Try exporting again. If it doesn't work, submit a Report ID https://www.zotero.org/support/reporting_bugs
ReportID: 1989798613
How many collections do you have? Would it be feasible to export them one-by-one (top level collections that is).
Yes, I've got 29 collections. I'll try exporting a single collection.
Not sure that I am even going to be able to export by collections as they are now. I was successful on one of the small collections from ERIC (also hosted by ProQuest), but just got the same error one of the smaller PSYCInfo collections (1076 parent items, 21180 total items). Report ID for that error is 75680549- think it is also an out of memory error.
Maybe I can split the larger collections up and export that way. Is the "out of memory" error connected to the size of the whole library or just to the collection you are exporting? If it is still being affected by the gigantic library, maybe I can delete collections as I export them (I do have several backups of this library)?
Thanks for your continued help with this.
Also, keep in mind that if you "Remove collection" instead of "Delete collection and Items...", the items will end up at the root of your library. So if you want to be deleting collections as you go, you may want to export the "unfiled items" pseudo-collection first.
Just to give a quick update- after exporting around 80 RDF files (I had to split up my collections into 2 a few different files), and re-importing them as instructed above, the library is functioning so much better. Duplicates are taking about 5 seconds to merge now.
This might be something that you all should consider adding or making more clear for those of us unfortunate enough to be restricted to ProQuest for many of our main databases. The RIS files seemed like a good option for us because we could re-import them later if needed and it seemed quicker than using the folder icon at the time. The library was gradually getting slower as I imported these files, but I thought that was just typically of larger libraries. Obviously knowing what I know now, I should have inquired sooner to figure out what was going on. But it would be helpful to save others the pain of this in the future, especially those working with large libraries.
Thanks!
I had imported about a third of my original library (the first three years of my search) so that I could go ahead and work on the duplicates for those years. We are exporting to Filemaker for abstract screening, so my main goal was just to get the first couple years of my search into Filemaker first. That all worked fine.

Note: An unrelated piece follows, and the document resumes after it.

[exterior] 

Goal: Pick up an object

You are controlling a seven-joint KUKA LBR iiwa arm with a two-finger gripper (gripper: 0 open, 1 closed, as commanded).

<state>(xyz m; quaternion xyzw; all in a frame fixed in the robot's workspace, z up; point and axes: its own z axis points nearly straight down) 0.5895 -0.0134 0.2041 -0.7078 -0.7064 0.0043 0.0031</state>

Now that I am trying to import the rest of my RDF files, I am getting an error message on several of the RDF files- saying the file is not in a supported format. The first set I imported worked fine (and others in this new batch) so I'm not sure what happened. Should I send one of these files or is there something I should look for?
As for where to post information about this issue, I remember reading through the known translator issues for ProQuest and being concerned that if I tried to pull down a large number of files that it may stop working. This was part of the reason I choose to go with RIS. So I know that its not a translator issue, but you might include a note there to caution people from using RIS with ProQuest also.
It also might be helpful to have a general section about how to troubleshoot a slow library- things to check for, when to know when something is wrong rather than just a product of a large library. This might be a good place for the information about tags and how they can slow things down as well.
If you don't care about the file being public, you can paste its contents (open in a text editor to copy) to https://gist.github.com/ or you can put it in your dropbox (or the like) and share the link here
There is a syntax error in the abstract on l. 612 of the style, but removing that doesn't seem to help, either. I'm not quite sure what's going, but can reproduce the issue.